*What this task involves:* Give again exactly the lines that stretch from the one with "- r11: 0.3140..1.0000" to the end of the data below, including both of those lines and nothing else.

*Data below:*
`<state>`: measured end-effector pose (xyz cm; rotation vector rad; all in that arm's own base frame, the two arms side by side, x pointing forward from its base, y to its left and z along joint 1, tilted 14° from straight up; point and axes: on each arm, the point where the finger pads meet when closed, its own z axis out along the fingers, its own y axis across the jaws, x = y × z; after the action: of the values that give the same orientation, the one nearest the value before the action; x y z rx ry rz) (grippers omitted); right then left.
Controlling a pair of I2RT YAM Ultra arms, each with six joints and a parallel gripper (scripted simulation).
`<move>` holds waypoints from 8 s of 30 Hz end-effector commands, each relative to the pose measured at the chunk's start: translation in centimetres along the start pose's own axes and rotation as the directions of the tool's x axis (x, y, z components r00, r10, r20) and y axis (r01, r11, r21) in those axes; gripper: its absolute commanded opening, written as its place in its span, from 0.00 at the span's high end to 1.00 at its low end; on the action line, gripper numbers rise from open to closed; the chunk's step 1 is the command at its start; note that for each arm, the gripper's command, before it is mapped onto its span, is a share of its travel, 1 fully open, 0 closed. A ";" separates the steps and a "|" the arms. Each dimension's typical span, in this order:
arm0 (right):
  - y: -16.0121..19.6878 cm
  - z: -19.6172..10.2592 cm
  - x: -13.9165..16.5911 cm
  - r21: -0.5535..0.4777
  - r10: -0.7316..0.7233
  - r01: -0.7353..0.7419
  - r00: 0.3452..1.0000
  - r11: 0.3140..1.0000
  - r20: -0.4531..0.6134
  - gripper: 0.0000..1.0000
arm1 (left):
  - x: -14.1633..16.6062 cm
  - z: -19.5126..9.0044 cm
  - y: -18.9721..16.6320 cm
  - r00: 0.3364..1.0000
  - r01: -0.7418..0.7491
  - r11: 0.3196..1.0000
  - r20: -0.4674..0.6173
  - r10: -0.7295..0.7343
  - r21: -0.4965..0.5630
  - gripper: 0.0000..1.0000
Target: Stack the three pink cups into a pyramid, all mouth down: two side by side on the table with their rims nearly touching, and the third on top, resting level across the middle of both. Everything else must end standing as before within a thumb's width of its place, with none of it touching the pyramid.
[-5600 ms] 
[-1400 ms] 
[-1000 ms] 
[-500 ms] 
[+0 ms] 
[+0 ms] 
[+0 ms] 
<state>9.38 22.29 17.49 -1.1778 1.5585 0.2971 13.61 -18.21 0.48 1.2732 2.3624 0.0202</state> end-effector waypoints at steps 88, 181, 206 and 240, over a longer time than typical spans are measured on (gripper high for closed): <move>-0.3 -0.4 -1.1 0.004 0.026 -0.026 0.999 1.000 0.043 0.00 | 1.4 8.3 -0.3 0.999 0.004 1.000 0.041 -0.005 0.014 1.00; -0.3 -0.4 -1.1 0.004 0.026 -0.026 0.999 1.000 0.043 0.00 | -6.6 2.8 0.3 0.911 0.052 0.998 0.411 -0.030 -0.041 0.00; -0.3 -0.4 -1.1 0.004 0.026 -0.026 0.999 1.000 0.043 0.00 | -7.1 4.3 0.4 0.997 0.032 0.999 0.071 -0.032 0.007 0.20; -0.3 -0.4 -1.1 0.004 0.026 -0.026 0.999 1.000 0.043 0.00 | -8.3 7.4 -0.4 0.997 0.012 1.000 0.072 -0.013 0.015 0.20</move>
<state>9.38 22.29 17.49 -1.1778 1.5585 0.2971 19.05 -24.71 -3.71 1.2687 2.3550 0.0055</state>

*Expected output:*
  - r11: 0.3140..1.0000
  - r20: -0.4531..0.6134
  - gripper: 0.0000..1.0000
arm1 (left):
  - x: -14.1633..16.6062 cm
  - z: -19.5126..9.0044 cm
  - y: -18.9721..16.6320 cm
  - r00: 0.3364..1.0000
  - r01: -0.7418..0.7491
  - r11: 0.3196..1.0000
  - r20: -0.4674..0.6173
  - r10: -0.7295..0.7343
  - r21: -0.4965..0.5630
  - gripper: 0.0000..1.0000
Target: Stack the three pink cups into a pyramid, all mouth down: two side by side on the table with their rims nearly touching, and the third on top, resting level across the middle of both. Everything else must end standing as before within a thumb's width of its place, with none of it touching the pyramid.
[-5600 ms] 
[-1400 ms] 
[-1000 ms] 
[-500 ms] 
[+0 ms] 
[+0 ms] 
[+0 ms] 
<state>9.38 22.29 17.49 -1.1778 1.5585 0.2971 13.61 -18.21 0.48 1.2732 2.3624 0.0202</state> end-effector waypoints at steps 88, 181, 206 and 240, over a longer time than typical spans are measured on (gripper high for closed): <move>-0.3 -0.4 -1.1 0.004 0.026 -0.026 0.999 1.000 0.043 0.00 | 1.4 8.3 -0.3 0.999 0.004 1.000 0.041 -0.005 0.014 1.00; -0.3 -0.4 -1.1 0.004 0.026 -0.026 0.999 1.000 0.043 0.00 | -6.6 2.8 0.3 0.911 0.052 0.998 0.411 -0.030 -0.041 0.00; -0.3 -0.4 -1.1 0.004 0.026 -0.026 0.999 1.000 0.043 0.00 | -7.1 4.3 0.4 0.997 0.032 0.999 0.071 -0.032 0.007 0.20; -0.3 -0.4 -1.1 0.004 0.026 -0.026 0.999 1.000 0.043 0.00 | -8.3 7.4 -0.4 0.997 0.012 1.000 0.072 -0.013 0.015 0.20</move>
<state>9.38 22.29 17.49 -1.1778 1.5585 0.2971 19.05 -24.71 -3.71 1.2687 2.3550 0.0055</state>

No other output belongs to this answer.